§ ACTION ITEM: Quote every line below exactly and skip any picture.

§ SUPPLIED MATERIAL:
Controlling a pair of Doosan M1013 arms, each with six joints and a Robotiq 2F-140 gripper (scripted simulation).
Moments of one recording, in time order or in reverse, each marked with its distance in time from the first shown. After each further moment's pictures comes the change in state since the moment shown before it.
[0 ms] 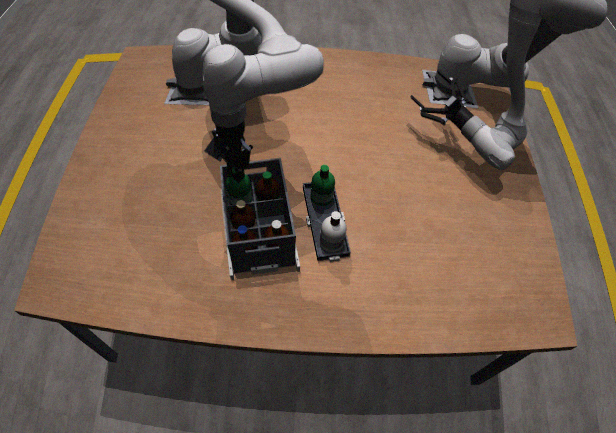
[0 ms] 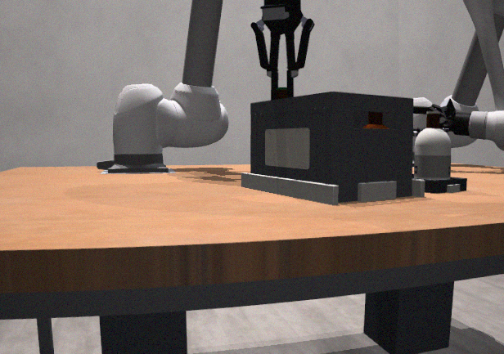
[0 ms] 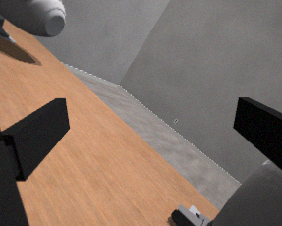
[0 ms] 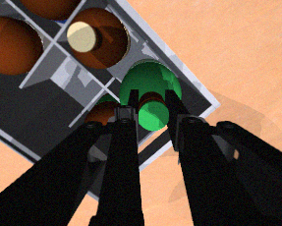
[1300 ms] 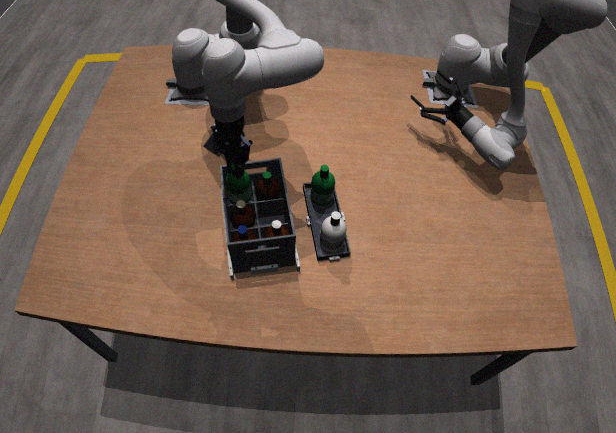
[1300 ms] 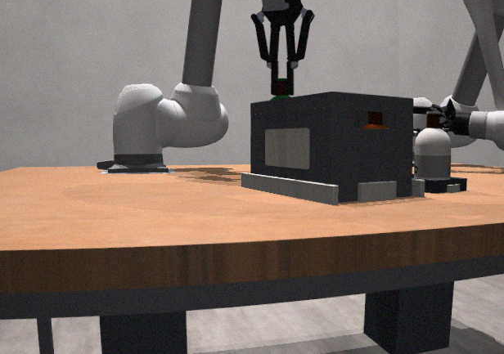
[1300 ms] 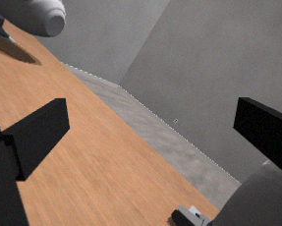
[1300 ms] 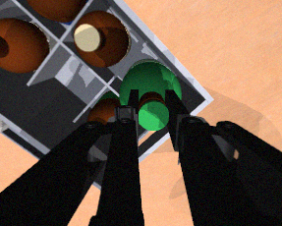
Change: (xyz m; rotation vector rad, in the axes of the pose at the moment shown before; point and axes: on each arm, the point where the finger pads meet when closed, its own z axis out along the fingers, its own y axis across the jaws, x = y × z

§ EXPECTED ANSWER:
Controlling a pair of Doosan M1013 arms, each with six joints and a Robotiq 2F-140 gripper (scripted simulation).
Moments of one recording, in time order or in reverse, each marked with its distance in time from the first shown. After each further moment's pictures comes the change in state since the moment shown before it.
[0 ms] 
[0 ms] 
[0 ms] 
[0 ms] 
[1300 ms] 
[1300 ms] 
[1300 ms] 
[1300 ms] 
Change: (xyz m; rotation vector rad, in the axes of the pose at the moment shown before; point and axes: on each arm, the point where the finger pads meet when closed, its own z axis out along the fingers, its own y axis across the jaws, x = y × z

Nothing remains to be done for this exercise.